I’ve had the good fortune of sharing the possibilities, power, and my personal vision of the semantic web with a number of audiences in the past couple of months. This has also given me a great deal of time to think deeper about how we can utilize the massive amount of unstructured data that exists now on the web. There’s a lot of beneficial data out there, information companies can ingest and use in machine learning, and data that should be openly shared externally and made available for both humans and machines to access and distill.
While brainstorming new ideas for my next go at an interesting presentation, I concocted a very simple “strategic formula” that I believe all business and organizations could leverage when it comes to the Semantic Web, Linked Open Data and, well, just data in general. It looks a little something like this:
So what do these spheres mean? Anyone who sells something or provides a service that people use should be looking for as much exposure as they can get on the web. The external data sphere represents human and machine readable data that you’d want everyone to access. One of the primary vehicles gaining popularity on the web is RDFa, a way of utilizing richly annotated HTML to deliver data to machines while retaining the rich visual web human users have become accustomed to. There are also markup techniques like Microdata that do a similar job, allowing us to enrich HTML utilizing semantic vocabularies like GoodRelations to create virtual representations of real world physical objects. Search engines like Yahoo! have been taking advantage of rich data markup techniques for years, and Google has built RDFa, Microdata and Microformats support into their Rich Snippets initiative. The great thing about “front-end” semantic markup techniques is with a little additional knowledge and tools, it allows countless numbers of HTML devs to create a very rich web of data by simply adding data annotations to their HTML, essentially making the entire web an open and queryable database or API for us to extract knowledge from.

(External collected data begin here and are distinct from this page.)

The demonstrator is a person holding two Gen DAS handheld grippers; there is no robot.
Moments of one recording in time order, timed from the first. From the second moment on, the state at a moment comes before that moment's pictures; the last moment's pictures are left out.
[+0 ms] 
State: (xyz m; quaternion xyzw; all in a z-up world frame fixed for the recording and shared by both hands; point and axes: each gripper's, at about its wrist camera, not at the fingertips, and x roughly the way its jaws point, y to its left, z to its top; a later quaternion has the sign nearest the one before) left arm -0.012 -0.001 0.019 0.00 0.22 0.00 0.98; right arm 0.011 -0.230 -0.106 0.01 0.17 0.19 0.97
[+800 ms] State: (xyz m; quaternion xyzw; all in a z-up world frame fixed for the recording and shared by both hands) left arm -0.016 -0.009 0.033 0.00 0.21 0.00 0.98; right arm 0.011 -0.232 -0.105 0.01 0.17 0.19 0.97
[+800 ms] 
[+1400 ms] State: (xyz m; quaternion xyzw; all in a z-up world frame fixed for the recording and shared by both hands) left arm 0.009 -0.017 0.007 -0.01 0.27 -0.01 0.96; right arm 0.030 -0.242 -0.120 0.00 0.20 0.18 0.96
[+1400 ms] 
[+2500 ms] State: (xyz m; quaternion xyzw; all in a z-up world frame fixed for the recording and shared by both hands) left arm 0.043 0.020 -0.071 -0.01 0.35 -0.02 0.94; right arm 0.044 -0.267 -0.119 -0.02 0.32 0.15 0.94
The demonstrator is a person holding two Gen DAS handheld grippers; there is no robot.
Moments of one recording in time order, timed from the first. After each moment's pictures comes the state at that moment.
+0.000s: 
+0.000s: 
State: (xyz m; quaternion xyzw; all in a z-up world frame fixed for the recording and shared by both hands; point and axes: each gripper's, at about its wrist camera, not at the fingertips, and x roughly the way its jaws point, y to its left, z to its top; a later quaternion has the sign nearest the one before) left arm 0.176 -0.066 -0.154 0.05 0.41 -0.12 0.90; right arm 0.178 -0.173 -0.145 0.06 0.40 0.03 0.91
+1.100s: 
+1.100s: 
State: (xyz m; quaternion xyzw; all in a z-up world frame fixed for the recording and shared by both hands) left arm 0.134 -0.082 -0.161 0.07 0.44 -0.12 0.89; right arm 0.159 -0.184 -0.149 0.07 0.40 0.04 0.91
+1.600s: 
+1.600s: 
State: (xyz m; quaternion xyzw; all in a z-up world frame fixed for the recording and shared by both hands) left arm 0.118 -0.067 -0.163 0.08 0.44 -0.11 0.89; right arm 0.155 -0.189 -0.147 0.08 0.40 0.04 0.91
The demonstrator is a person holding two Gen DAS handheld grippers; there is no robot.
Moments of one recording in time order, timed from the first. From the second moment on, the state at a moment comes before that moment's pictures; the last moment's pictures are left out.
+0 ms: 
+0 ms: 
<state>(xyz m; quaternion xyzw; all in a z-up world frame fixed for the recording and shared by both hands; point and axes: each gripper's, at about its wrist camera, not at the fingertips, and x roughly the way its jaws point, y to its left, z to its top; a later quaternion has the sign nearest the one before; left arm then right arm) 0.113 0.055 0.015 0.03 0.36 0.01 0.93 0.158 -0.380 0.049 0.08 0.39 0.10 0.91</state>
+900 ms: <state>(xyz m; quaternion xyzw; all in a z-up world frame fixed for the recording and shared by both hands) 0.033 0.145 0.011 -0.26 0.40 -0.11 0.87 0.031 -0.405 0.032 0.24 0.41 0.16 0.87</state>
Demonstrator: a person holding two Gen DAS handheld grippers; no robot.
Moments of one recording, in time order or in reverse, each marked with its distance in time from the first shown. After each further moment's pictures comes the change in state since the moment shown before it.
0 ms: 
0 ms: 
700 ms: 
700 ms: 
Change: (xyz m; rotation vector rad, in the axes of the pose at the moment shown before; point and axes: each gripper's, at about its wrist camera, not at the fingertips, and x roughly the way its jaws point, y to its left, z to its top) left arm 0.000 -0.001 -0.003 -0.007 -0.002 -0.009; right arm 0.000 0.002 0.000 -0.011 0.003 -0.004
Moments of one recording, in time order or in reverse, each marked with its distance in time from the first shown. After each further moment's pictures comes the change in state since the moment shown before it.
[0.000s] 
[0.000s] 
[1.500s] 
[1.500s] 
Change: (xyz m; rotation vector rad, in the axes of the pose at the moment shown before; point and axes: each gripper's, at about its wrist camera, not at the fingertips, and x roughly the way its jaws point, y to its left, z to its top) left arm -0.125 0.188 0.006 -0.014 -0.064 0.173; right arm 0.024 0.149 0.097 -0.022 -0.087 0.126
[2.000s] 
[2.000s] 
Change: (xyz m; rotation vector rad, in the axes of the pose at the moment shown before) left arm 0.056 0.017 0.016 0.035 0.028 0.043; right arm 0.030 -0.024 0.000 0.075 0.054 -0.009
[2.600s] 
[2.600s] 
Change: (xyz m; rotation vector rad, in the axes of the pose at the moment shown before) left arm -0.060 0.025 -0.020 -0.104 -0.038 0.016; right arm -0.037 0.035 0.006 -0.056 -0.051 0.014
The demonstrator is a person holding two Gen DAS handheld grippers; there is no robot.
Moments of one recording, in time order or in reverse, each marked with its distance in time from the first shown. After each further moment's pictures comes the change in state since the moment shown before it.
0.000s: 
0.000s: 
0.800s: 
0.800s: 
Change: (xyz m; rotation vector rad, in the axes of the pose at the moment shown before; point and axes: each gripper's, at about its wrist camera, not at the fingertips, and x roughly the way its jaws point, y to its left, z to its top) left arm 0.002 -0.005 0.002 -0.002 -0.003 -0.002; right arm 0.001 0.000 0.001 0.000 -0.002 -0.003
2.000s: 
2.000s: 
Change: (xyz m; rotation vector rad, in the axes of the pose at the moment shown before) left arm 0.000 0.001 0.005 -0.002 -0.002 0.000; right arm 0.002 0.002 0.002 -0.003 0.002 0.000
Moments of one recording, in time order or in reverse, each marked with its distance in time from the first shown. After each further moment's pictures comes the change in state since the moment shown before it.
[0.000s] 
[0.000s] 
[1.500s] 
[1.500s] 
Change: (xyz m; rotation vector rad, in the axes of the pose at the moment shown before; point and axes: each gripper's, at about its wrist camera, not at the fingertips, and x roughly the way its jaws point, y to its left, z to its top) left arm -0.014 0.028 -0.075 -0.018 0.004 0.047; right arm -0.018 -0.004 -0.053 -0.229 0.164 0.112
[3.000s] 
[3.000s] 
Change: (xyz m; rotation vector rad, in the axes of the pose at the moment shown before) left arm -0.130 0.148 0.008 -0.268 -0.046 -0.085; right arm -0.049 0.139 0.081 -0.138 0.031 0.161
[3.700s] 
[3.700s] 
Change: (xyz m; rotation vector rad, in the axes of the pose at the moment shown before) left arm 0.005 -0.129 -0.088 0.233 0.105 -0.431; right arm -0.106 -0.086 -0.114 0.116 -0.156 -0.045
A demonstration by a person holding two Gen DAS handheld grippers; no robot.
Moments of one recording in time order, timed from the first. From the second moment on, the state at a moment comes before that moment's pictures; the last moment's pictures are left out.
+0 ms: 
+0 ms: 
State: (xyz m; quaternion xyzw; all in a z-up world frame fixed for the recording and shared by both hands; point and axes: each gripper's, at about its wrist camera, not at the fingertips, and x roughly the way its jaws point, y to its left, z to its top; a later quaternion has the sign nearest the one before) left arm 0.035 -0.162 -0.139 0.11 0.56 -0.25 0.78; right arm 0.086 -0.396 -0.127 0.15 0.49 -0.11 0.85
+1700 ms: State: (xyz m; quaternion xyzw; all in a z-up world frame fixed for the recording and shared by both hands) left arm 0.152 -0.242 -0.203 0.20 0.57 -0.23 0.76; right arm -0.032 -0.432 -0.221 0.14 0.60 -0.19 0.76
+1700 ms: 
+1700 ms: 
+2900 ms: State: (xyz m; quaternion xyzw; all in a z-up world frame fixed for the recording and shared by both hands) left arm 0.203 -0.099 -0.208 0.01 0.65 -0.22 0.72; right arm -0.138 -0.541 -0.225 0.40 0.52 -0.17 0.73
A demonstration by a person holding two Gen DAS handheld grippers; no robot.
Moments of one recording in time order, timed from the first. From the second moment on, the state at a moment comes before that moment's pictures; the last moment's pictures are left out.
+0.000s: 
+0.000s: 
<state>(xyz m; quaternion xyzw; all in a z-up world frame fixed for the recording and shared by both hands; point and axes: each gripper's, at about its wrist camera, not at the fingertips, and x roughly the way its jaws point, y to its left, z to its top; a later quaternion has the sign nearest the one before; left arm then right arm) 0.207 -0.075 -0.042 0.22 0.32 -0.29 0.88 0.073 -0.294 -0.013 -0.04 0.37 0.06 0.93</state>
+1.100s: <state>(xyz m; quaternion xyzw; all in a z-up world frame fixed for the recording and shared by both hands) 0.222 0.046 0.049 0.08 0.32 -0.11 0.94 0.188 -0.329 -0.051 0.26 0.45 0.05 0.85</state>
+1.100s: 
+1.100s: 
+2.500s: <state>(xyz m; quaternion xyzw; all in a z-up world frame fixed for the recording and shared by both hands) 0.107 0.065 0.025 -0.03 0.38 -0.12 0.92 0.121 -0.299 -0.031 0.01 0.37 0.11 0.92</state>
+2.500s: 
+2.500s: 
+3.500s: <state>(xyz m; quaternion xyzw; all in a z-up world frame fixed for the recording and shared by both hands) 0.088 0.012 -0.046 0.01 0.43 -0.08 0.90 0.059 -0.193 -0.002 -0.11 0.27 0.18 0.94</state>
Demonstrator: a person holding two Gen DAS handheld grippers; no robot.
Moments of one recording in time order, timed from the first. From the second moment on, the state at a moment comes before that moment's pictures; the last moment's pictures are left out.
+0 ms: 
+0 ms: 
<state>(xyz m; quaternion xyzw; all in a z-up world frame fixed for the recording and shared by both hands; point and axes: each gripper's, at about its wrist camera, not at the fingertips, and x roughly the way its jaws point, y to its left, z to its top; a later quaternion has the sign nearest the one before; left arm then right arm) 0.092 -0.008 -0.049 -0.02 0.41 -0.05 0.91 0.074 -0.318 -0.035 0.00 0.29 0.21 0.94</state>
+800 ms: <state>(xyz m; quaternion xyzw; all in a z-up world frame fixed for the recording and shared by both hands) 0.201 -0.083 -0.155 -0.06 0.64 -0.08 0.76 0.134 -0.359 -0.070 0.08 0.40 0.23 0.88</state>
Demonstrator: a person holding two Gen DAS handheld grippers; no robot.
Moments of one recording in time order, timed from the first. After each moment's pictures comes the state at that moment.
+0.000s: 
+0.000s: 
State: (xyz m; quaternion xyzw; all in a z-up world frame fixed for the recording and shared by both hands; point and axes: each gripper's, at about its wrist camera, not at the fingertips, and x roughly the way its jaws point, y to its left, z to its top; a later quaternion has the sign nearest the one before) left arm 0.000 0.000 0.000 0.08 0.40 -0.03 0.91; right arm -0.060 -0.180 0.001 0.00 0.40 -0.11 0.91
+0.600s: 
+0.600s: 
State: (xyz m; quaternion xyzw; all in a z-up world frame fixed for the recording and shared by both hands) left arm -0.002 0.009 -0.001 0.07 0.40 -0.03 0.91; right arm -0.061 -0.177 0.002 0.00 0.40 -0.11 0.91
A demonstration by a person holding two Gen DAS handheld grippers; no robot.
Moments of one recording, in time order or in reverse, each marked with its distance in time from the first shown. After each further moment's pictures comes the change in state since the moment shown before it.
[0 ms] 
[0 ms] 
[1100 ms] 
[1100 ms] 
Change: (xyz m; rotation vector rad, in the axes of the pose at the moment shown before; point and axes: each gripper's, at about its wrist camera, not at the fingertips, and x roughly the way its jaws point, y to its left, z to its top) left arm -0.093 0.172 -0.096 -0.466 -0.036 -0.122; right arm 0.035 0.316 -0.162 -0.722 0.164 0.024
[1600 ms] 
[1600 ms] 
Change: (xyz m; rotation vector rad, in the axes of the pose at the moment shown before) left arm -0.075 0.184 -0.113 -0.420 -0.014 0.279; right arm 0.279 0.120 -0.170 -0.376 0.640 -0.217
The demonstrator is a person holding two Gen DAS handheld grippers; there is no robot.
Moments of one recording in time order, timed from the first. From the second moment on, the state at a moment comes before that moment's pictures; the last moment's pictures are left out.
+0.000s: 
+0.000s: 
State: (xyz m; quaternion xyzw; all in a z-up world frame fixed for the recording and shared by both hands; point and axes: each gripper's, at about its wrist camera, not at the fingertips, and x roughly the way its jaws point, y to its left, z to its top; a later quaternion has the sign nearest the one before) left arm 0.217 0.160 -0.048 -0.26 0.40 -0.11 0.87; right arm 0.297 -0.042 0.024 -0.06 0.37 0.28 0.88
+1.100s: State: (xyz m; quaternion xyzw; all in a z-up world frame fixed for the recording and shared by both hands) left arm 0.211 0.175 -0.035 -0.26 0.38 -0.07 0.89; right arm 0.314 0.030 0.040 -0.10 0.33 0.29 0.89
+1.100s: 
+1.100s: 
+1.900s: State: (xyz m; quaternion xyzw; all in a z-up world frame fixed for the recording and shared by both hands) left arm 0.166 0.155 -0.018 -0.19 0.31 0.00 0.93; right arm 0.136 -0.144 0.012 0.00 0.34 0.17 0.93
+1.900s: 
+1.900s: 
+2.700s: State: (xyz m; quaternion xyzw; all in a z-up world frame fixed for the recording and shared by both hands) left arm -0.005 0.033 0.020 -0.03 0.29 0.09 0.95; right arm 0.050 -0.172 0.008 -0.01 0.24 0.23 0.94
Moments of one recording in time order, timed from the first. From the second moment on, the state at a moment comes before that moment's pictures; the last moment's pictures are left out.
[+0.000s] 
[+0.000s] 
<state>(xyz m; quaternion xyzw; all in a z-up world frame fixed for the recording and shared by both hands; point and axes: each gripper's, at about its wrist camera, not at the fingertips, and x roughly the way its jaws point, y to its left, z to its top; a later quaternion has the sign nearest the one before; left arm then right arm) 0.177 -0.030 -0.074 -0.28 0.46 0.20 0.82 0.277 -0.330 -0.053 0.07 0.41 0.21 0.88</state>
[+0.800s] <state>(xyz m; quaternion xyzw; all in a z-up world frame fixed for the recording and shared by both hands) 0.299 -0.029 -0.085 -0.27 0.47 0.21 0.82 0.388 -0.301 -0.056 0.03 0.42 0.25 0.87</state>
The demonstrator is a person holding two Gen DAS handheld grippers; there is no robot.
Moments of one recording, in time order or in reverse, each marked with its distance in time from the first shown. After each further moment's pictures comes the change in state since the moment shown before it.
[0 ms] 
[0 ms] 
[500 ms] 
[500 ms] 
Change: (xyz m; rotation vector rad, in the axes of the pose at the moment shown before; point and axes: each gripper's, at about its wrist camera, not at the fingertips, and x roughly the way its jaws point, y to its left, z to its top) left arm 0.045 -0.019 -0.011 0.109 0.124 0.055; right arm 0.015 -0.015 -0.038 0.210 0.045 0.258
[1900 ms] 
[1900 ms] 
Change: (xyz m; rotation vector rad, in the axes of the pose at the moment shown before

On the other side of the spectrum, most businesses have proprietary or sensitive data that they would not want to expose, but could still utilize internally for business benefits. This is where non human-readable semantic data technologies like RDF/XML would be useful. Companies could build internal apps that query a large amount of data that they posses, but typically don’t utilize. What if I could mash up internal data like product margins, inventory levels, along with store trend data and the “sentiment of the web” and start asking it questions? I can see benefits that touch every aspect of the business, from extremely contextual consumer and associate-facing product recommendation engines to merchandising tools that automatically determine trends and adjust product levels across the enterprise, even down to the region or individual store level, with limited human involvement.
Combining these external and internal data structures will result in insights — a necessary resource needed by all companies simply to survive in the current extremely competitive landscape. Data-driven insights are device, platform and trend agnostic, meaning they can easily be utilized and deployed to any new app, operating system or device. With the online space rapidly transforming into a “splinternet” of device types and methods for consuming and producing data, a solid base of semantically structured and linked data will be key to the next generation of successful enterprises.